◆ **Exercise details**
Set every line of the data down again exactly, and keep the pictures out.

◆ **Source data**
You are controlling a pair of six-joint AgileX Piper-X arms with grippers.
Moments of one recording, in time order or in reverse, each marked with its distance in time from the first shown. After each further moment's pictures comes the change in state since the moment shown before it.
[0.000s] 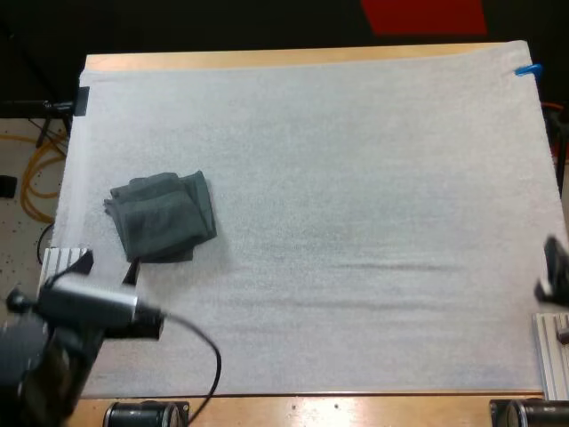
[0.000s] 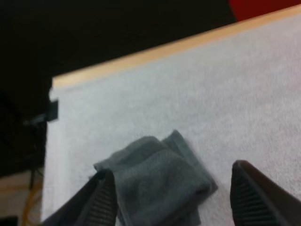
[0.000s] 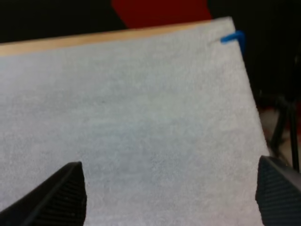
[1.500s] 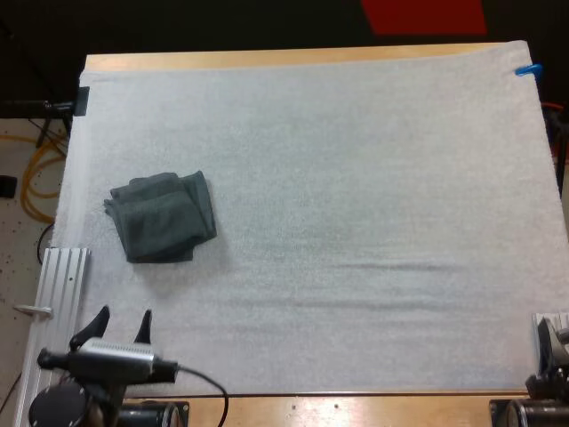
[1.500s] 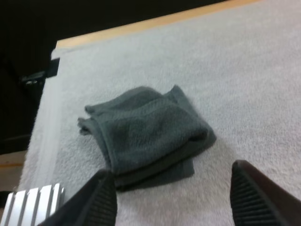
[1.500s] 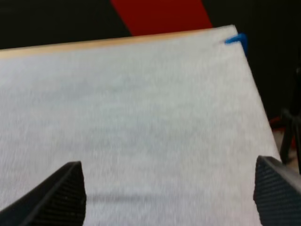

◆ **Reply**
You are controlling a pair of six-joint AgileX Piper-X arms with grippers.
Moments of one recording, in time order or in reverse, each marked with its distance in time from the first shown. After each further moment's pictures comes the change in state since the moment shown before it.
[0.000s] 
[0.000s] 
[0.000s] 
[1.500s] 
[1.500s] 
[1.500s] 

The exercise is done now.